Causal and Non-Causal Transformers: The model utilizes a causal GPT for the initial prediction of EnCodec tokens. Then, a non-causal transformer, which is a smaller model with significant generalization capabilities, predicts additional hierarchies of tokens.
Speaker Information Handling: Speaker characteristics are integrated at the token embedding layer, benefiting from a separately trained speaker verification network.
Tokenization and Sampling Methodology: A custom-trained BPE tokenizer is used, and the model employs condition-free sampling to enhance voice cloning capabilities.
Waveform Generation and Refinement: Multi-band diffusion is used for waveform generation. To address any background artifacts from this process, DeepFilterNet is applied for cleanup, ensuring clearer and more pleasant audio output.

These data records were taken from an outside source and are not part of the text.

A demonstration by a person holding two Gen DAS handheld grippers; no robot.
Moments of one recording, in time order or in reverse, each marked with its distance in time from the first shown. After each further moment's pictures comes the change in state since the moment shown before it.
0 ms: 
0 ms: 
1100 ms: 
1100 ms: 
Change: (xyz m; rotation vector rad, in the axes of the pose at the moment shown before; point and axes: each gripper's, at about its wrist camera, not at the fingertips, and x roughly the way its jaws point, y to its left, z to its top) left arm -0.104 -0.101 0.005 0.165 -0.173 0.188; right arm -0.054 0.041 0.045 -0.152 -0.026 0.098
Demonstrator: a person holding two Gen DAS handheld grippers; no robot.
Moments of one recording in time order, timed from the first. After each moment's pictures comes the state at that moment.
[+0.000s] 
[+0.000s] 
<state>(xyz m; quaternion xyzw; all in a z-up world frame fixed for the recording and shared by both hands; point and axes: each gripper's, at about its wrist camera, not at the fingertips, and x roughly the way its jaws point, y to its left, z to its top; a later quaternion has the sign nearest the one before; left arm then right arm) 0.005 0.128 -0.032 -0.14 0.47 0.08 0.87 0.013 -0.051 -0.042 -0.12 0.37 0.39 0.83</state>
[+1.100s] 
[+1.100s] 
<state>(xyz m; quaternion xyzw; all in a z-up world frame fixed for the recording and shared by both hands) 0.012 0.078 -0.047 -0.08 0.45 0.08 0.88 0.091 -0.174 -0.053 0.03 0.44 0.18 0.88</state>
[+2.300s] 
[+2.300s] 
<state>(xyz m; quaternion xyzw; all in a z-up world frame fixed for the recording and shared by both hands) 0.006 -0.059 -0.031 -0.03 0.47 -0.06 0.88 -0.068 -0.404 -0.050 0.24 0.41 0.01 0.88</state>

How to use model in python

To use the MetaVoice-1B model in Python, you typically need to follow these general steps:

Install Necessary Libraries: This might include libraries like transformers from Hugging Face.
Load the Model: Use appropriate functions to load the MetaVoice-1B model.
Prepare Input Data: This includes the text you want to synthesize and any speaker information.
Run the Model: Pass your input data to the model to generate speech.
Process the Output: Handle the generated speech as per your application's needs.

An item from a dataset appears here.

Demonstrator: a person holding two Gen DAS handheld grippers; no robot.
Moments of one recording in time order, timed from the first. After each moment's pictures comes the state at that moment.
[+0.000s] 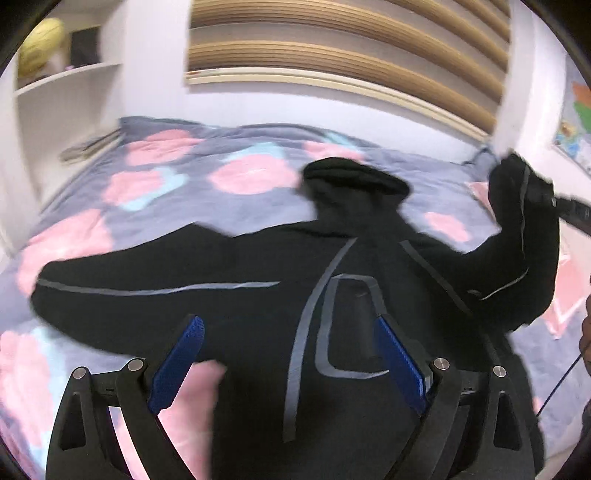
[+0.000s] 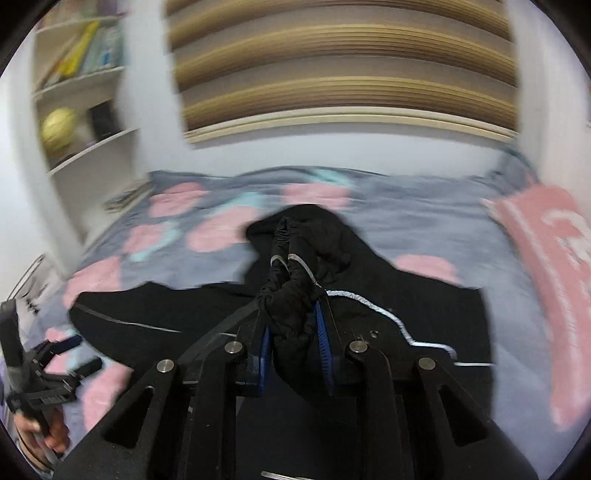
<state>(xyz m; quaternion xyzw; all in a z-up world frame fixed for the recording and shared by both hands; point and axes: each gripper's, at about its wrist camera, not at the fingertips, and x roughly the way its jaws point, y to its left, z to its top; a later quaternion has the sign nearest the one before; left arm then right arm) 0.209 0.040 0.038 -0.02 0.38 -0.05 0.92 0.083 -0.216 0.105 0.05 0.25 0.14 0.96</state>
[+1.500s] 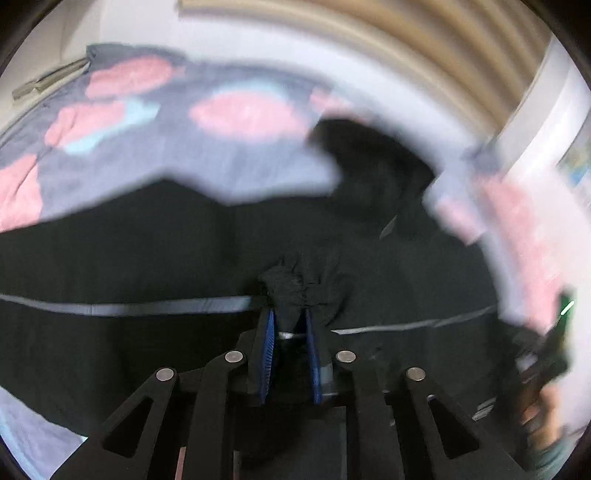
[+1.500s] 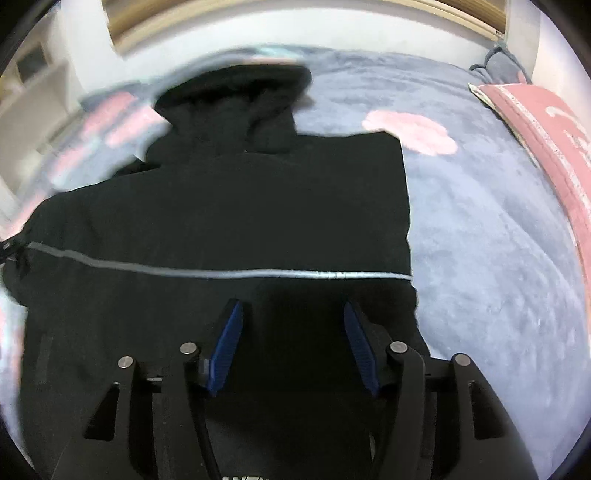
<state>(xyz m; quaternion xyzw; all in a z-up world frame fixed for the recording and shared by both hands) 0.344 0.085 -0.074 -0.06 0.48 -0.11 0.87 0.162 -0.274 -0.118 0.05 0.44 0.01 0.90</state>
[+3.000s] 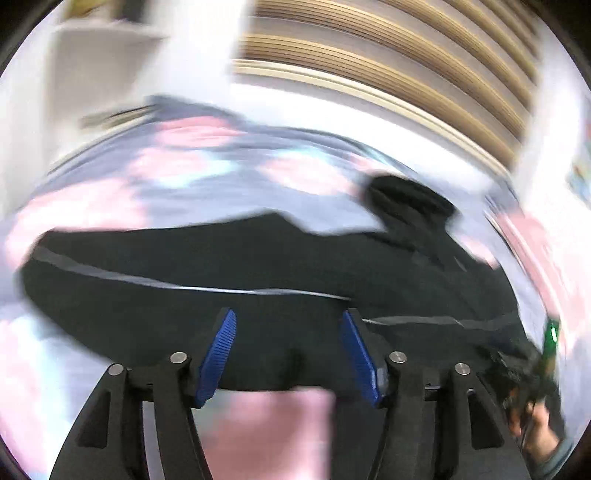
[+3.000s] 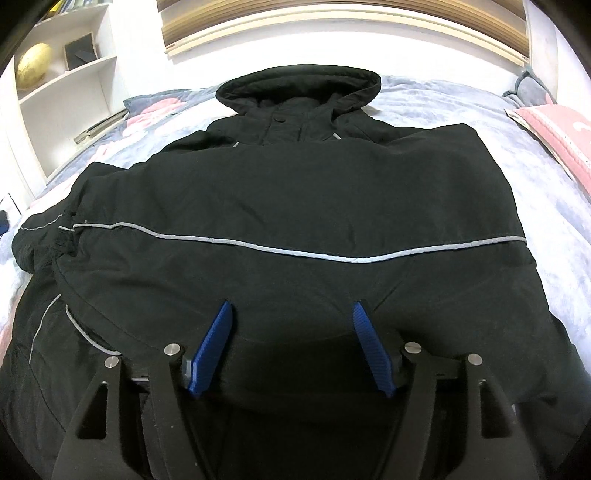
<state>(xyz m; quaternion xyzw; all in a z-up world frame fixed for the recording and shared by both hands) 0.242 0.206 -0.013 -0.11 0.34 -0.03 0.93 0.134 -0.214 -0.142 0.06 0.33 0.09 0.94</state>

For specific code examples and detailed instructions, you should visit the MetaVoice-1B model's page on Hugging Face. They usually provide code snippets and usage guidelines.

Install the Transformers Library: You can install it using pip:


pip install transformers

Load the Model and Tokenizer: Use the transformers library to load the model and tokenizer. This might look something like:

from transformers import AutoModel, AutoTokenizer

model_name = "metavoiceio/metavoice-1B-v0.1"  # Example model name
model = AutoModel.from_pretrained(model_name)
tokenizer = AutoTokenizer.from_pretrained(model_name)

Prepare Your Input Text: Tokenize your input text using the tokenizer.

Generate Speech: Pass the tokenized text to the model to generate speech. The model will return audio data.
Process the Output: Handle the output audio data as needed for your application.

Conclusion

In conclusion, the MetaVoice-1B model represents a significant advancement in the field of text-to-speech technology. With its innovative approach to voice cloning, emotional expression, and long-form synthesis, it opens up new possibilities for creating natural and engaging voice experiences. Whether for audiobooks, virtual assistants, or e-learning platforms, MetaVoice-1B's capabilities suggest a future where digital voices are indistinguishable from human ones, bringing a new level of realism and accessibility to digital interactions. As this technology continues to evolve, it will undoubtedly play a crucial role in shaping the landscape of voice-based applications.